After almost five years of working for major financial management firms, Rohit Acharya wanted a change. The son of a petroleum engineer, Acharya had spent his childhood in countries like Indonesia and Venezuela, getting an up-close look at the economic challenges and poverty faced in some developing countries.
“In middle school, I was literally in the middle of the rainforests of Sumatra,” said Acharya, A.B. ‘08. “I woke up with monkeys and hornbills every day, which was wild.”
Recalling the needs of the communities he’d grown up in, Acharya decided to draw on everything he’d learned up until that point: not only his finance background from working at Oliver Wyman and Bridgewater Associates, but the technical skills he’d gained as an applied math concentrator at the Harvard John A. Paulson School of Engineering and Applied Sciences (SEAS). In late 2013, he co-founded First Access, a creditworthiness and financial risk platform to help start-ups in developing nations get easier access to funding and get their businesses off the ground.
“Just a little bit of movement in that field, especially internationally, was monumental,” Acharya said. “Not only did I have a math background from undergrad, but I also had a solid financial background. Going from there to social impact, it was a blend of all of them, where I could actually help people in developing countries get access to credit using alternative data sources.”

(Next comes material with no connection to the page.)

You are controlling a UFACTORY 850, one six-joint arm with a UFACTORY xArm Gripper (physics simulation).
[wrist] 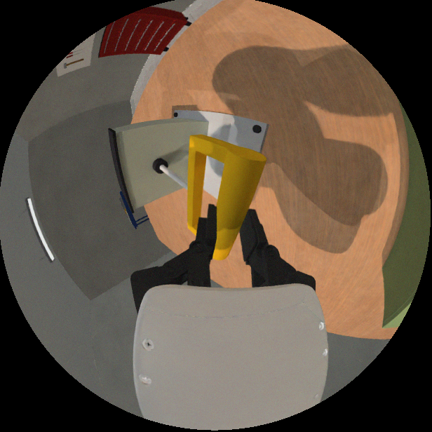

Acharya has continued to merge data science and social impact in the 10-plus years since he started First Access. In 2019, he co-founded and became a partner at Common Good Labs, a research organization in Pittsburgh. Common Good Labs has tackled a wide range of social issues, including poverty, small-business growth and mental health, using data analysis to find patterns and potential intervention points.
“What we want to do with Common Good Labs is work with governments, foundations and nonprofits who are operating off of years of experience,” he said. “We use a data-informed model, which takes all the human experiences and stories, layers on a data component, and figures out if there are ways to improve or make more efficient the processes and delivery of funds and resources.”
Since founding Common Good Labs, Acharya has partnered with a range of client organizations. Working with the Brookings Institute, where Acharya is a non-resident fellow, the lab analyzed communities such as Boston’s Upham’s Corner, which has been able to greatly reduce its poverty rate without displacing the majority of its Black or Latinx population. Using machine learning, Acharya’s team tapped into a massive, seemingly disparate data set to identify critical factors in lowering poverty rates, which can include homicide rates, home ownership, self-employment and community-building organizations.
Other projects have included looking at small-business growth in Pennsylvania, working with Crisis Text Line to assess youth mental health, and teaming up with the Baton Rouge Area Foundation on data initiatives related to healthcare, education and gun safety.
“Part of the challenge is to use data to harmonize all these stories across the country to gain insights that can be applied elsewhere,” he said. “We want to show there’s a pattern, and that pattern can be used as a rule of thumb for civic leaders to inform their decision-making.”
When he’s not working with Common Good Labs, Acharya is also a board member of the Environmental Charter School and New Sun Rising community development non-profit in Pittsburgh. Last month, he was named to the Pittsburgh Magazine “40 Under 40” list.
Finding broad applications for technical skills is nothing new for Acharya. The breadth of Harvard’s liberal arts education is what drew him to Cambridge in the first place, and more specifically to the applied math concentration at SEAS.
“It hit everything I was looking at,” he said. “I had a strong math background, and I wanted to be able to apply that background in all sorts of different contexts. A lot of other schools weren’t offering anything that was as applied as SEAS that could be balanced against a broader liberal arts and social sciences education. In undergrad, I took a seminar on international development. It was the first time I was able to use math to try to solve the world’s problems.”
It wasn’t long before Acharya found his first novel use for his applied math background. He co-founded the Harvard College Sports Analysis Collective in 2006, and the club is now a popular SEAS-affiliated student organization. It was Acharya’s first time starting an organization.
“What comes up in a lot of my work is finding new use-cases for the things we’ve already learned,“ Acharya said. “That club helped seed that entrepreneurial mindset, so starting First Access and Common Good Labs felt like a natural progression.”
Currently on paternity leave, Acharya has found perhaps the most novel application for applied math yet in his career. Utilizing a machine learning model he originally used to map cities, Acharya is now working with an archaeologist in Colombia, using a drone to scan regions of the rainforest in search of terraces that once belonged to the Tairona civilization.
“It’s a slightly different context, but the use-case is novel,” he said. “What I really love to do is push the envelope on use-cases, draw on methods from other cases, and apply them to a completely different complex more relatable to how we live.”